Twenty-five years ago, I was in a Mobile courtroom as Morris Dees was exposing the banality of evil, the Alabama kind. Morris and his Southern Poverty Law Center were trying a civil case against a murderous enterprise.
The charismatic trial lawyer had sued the United Klans of America as the institution behind the lynching of 19-year-old Michael Donald, a random victim snatched off the street and hung from a tree by two local klansmen. The pair had been convicted of murder, but the Southern Poverty Law Center, representing the victim’s mother, was going after the enterprise that nurtured their violent racism.
Dees, with his disconcerting Southern charm, ripped the defense apart. By the time he finished trying his case, four other members of the Klan had managed, in the course of their testimony, to implicate one another in the killing. An all-white jury had decided that United Klans of America, Inc., owed Beulah Mae Donald $7 million. The Southern Poverty Law Center, fulfilling its mission, had sued on behalf of the oppressed and extracted righteous justice.

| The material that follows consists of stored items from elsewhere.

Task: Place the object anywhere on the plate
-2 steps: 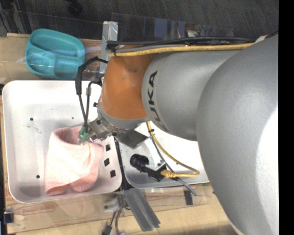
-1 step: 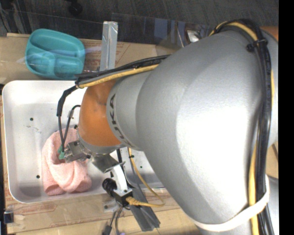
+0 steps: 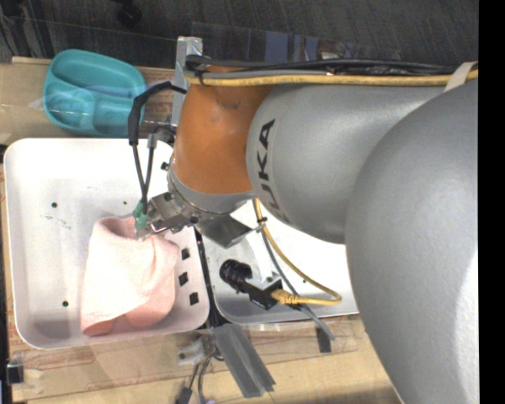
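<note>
A pink, plate-like shape [image 3: 126,280] that looks soft and folded lies in the lower part of the left white bin [image 3: 34,192]. My gripper [image 3: 151,215] hangs low over its upper right corner, under the orange wrist band. A small green thing [image 3: 140,217] shows right at the gripper's tip, touching or just above the pink edge. The arm hides how that green thing is held.
A teal plastic container [image 3: 93,91] rests on the bench beyond the left bin's far wall. The arm covers most of the right bin [image 3: 320,305]. The left bin's floor to the left of and above the pink shape is bare white.
</note>
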Tool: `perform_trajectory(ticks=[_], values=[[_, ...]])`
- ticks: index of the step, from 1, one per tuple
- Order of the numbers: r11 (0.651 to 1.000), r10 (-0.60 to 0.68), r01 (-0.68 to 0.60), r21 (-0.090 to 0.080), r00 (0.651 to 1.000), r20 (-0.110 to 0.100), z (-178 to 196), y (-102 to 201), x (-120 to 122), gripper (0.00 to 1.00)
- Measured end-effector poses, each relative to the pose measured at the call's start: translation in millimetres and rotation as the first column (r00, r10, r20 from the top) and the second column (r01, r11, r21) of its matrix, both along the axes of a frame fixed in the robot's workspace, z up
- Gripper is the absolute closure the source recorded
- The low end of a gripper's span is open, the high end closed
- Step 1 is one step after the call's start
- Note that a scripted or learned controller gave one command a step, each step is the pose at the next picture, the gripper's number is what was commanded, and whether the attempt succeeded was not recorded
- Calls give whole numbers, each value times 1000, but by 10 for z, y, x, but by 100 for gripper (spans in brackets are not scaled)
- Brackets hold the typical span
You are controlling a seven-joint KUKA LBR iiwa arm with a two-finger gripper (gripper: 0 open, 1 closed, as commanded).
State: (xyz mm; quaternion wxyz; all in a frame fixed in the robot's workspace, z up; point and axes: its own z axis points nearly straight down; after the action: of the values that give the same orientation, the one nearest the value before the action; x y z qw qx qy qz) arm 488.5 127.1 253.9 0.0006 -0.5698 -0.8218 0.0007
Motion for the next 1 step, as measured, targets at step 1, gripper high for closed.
perform_trajectory(ticks=[1], values=[[997, 71, -71, -1, 997, -4, -189, 296, 769, 100]])
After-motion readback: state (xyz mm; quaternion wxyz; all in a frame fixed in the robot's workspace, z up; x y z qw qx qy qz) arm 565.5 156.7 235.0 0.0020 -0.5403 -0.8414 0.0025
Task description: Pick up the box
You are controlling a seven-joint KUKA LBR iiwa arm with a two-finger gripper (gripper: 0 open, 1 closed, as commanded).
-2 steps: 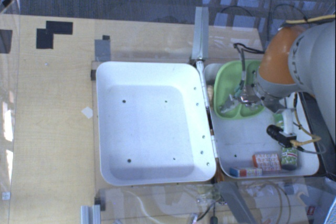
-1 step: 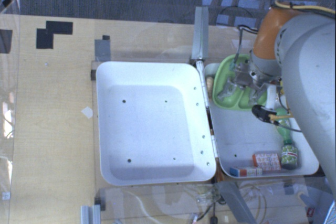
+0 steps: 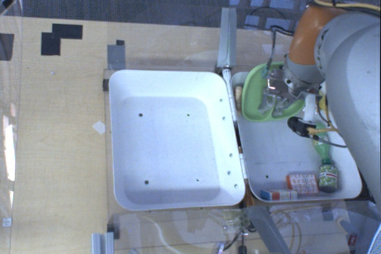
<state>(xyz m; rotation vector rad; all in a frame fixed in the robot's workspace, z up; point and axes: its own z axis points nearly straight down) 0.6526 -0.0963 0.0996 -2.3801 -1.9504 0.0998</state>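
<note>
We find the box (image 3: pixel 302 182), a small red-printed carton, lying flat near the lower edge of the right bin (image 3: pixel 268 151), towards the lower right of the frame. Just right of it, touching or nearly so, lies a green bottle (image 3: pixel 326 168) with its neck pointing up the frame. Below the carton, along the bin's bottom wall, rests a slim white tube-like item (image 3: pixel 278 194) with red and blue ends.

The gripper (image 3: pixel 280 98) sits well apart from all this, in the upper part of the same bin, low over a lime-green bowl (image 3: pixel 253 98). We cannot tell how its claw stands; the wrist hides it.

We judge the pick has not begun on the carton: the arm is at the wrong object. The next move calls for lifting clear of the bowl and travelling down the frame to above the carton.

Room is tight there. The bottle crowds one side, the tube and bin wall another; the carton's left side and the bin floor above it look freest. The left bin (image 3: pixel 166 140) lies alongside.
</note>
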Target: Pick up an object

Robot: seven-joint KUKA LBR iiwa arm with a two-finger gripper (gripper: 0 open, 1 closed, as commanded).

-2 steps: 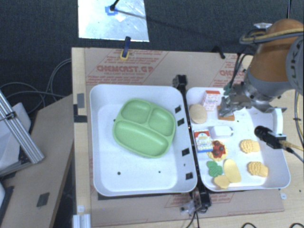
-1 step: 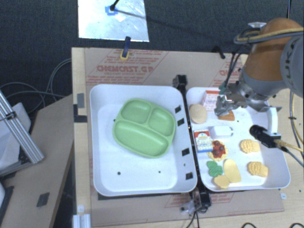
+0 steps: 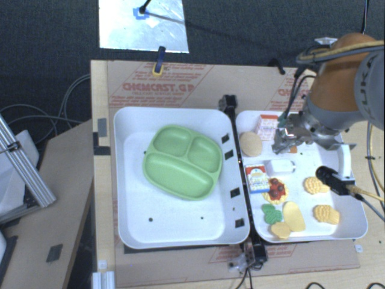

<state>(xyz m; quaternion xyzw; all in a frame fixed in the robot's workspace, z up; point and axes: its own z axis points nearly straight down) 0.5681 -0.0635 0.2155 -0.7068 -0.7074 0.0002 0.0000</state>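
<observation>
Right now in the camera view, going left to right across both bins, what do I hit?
Green divided plate → beige bun → small pizza → farther corn piece. The other pieces in the right bin overlap these in left-right position, so I've left them out.

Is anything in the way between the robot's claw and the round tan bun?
Nothing visible is. The gripper hangs over the food bin, and the tan bun lies close beside it, toward the green plate, with bare white floor between. The red-and-white box sits behind that gap, not in it.
</observation>
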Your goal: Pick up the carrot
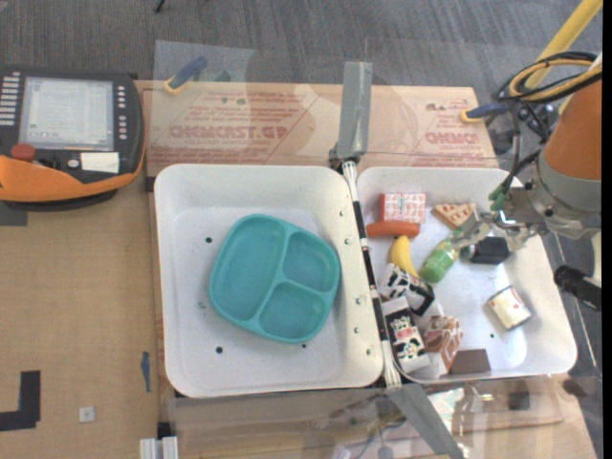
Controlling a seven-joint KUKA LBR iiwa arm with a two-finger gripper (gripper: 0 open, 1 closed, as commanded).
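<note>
The carrot [392, 228] is a short orange-red piece lying flat in the right bin [550, 347], just below a pink box [403, 206] and close to the divider between the bins. My gripper [475, 240] hangs low over the right bin's middle, to the right of the carrot and apart from it. Its tip is right next to a green toy [438, 261]. Nothing of the carrot is between it.
A yellow banana [401, 253], a tan wedge [455, 215], black-and-white toys [406, 293], brown blocks [446, 338] and a small can [508, 308] crowd the right bin. A teal divided plate [275, 277] lies in the left bin [182, 256]. A control pendant [67, 132] sits far left.
</note>
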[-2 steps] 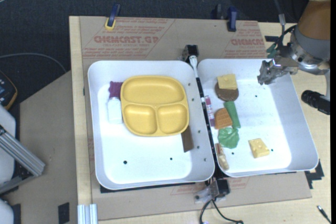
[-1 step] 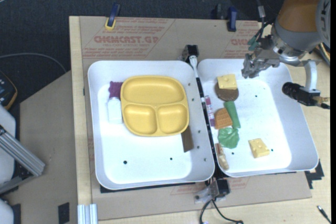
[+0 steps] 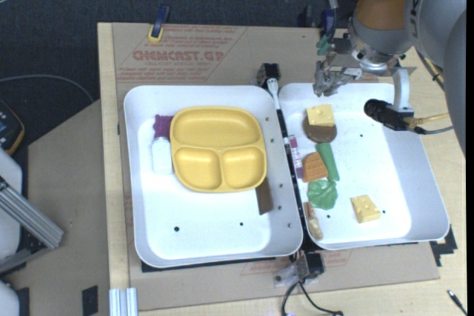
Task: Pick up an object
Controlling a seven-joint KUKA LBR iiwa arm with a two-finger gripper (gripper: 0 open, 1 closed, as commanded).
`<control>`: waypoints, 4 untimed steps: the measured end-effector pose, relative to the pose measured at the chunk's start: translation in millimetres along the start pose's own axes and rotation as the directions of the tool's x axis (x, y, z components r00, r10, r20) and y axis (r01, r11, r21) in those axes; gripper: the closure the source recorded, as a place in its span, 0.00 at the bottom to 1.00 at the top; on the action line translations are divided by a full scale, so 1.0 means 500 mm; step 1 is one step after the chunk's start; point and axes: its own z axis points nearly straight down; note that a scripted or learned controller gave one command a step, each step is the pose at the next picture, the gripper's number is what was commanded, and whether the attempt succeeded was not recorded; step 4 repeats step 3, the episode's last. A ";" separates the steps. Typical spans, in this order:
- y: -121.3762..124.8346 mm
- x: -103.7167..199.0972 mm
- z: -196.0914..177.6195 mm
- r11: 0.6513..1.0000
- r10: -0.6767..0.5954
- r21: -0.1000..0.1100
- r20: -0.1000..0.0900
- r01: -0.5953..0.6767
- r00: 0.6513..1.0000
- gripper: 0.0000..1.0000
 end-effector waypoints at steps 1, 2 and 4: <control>0.005 -0.007 -0.005 1.000 0.003 0.001 0.001 -0.003 1.000 1.00; 0.024 0.021 -0.030 1.000 0.003 0.000 0.000 -0.003 1.000 1.00; 0.017 -0.003 0.005 1.000 0.006 0.008 0.000 -0.006 1.000 1.00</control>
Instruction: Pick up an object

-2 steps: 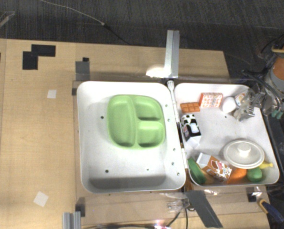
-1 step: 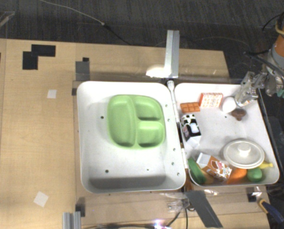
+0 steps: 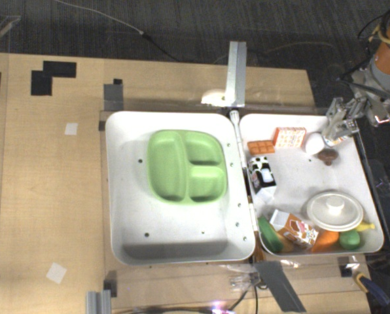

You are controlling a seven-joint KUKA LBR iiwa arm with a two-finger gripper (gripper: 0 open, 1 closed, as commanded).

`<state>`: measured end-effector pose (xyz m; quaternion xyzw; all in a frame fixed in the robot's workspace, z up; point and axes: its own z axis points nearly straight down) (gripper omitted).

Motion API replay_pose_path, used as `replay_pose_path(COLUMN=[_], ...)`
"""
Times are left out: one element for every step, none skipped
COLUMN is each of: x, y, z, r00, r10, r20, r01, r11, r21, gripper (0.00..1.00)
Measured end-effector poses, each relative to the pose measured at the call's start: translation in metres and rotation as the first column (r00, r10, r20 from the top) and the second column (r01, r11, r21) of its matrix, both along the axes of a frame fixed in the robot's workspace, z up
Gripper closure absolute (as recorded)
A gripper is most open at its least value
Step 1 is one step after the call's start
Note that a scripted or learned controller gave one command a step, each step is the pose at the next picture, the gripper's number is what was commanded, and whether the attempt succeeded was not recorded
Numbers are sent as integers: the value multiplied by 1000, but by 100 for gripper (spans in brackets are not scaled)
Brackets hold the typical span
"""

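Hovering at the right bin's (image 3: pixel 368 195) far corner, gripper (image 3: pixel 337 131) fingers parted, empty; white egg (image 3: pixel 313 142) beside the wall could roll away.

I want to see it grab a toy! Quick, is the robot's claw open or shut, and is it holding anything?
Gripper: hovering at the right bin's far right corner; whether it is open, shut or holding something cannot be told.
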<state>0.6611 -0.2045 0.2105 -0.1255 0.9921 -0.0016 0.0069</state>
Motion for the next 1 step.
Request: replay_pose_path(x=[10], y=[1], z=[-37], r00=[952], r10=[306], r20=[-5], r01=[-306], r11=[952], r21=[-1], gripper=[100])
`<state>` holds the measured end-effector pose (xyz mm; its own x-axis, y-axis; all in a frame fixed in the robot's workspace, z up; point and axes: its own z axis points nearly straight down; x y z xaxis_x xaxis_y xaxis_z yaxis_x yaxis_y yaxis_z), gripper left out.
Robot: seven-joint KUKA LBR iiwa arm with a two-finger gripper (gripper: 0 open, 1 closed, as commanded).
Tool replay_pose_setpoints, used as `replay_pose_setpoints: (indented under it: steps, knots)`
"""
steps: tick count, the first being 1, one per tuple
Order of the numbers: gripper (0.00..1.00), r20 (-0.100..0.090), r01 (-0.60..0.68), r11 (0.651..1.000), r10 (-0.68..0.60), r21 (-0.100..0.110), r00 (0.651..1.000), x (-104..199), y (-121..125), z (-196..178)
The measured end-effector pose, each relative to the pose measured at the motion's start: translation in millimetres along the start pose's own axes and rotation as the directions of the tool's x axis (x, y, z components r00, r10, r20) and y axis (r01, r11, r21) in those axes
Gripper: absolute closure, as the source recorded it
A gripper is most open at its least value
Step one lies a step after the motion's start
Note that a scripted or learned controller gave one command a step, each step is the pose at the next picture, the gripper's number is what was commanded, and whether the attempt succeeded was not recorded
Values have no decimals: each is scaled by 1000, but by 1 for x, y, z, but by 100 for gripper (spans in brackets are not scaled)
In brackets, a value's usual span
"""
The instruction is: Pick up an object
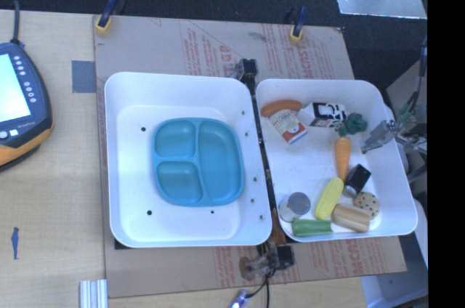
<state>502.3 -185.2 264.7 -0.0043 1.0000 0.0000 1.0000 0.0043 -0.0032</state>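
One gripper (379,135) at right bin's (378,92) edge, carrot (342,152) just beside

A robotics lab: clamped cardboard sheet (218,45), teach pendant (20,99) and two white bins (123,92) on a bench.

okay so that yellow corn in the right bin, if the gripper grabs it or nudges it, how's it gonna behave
The corn looks like a rigid toy, so probably stiff and light. Its rounded, elongated shape suggests it may roll sideways if nudged. It lies close beside the can and the bread roll, so a push would likely shift those too.
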Motion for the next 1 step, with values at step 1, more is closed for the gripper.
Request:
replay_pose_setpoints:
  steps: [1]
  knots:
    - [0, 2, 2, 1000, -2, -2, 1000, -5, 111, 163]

The civil rights outfit, still at it, just demolished another nefarious defendant on behalf of the oppressed. Except this time the defendant was me. Or at least it was my taxes that underwrote the hapless legal defense offered up by the Florida Board of Education and the Board of Governors.
U.S. District Judge K. Michael Moore issued a summary judgment Tuesday — the legal equivalent of a slam-dunk — against the state and a blatantly unconstitutional policy adopted back in 2005 to deny young Florida citizens in-state tuition unless their parents can prove legal residency.
The plaintiffs included four high school grads born and raised in Miami, one born in Los Angeles but raised in Palm Beach County. All had been denied in-state tuition. The effect, as Judge Moore noted, was that these young Florida citizens who happened to be children of undocumented immigrants were charged a state college tuition rate triple that paid by fellow state citizens. Judge Moore tossed the policy, telling the state what their lawyers already knew. That the Supreme Court applies “a form of heightened scrutiny when evaluating alleged violations of the Equal Protection Clause that arise from a state’s denial of a benefit to a child or creation of an additional obstacle to a child solely by virtue of the parent’s unlawful or immoral behavior.”
Judge Moore cited evidence, just as obvious, that a policy stifling the education and earning potential of young citizens also runs counter to the state’s economic interest.
His ruling was no surprise. Florida, apparently, was the only state still up to this bit of xenophobic trickery. Colorado dropped a similar policy when the state attorney general warned that it was constitutionally indefensible.
What was surprising, however, was that Hispanic elected officials with clout in Tallahassee didn’t raise hell seven years ago when this ugly policy was adopted.
And why did it take a crusading civil rights outfit, known for taking on the likes of the Ku Klux Klan, to stop Florida from oppressing its own young citizens?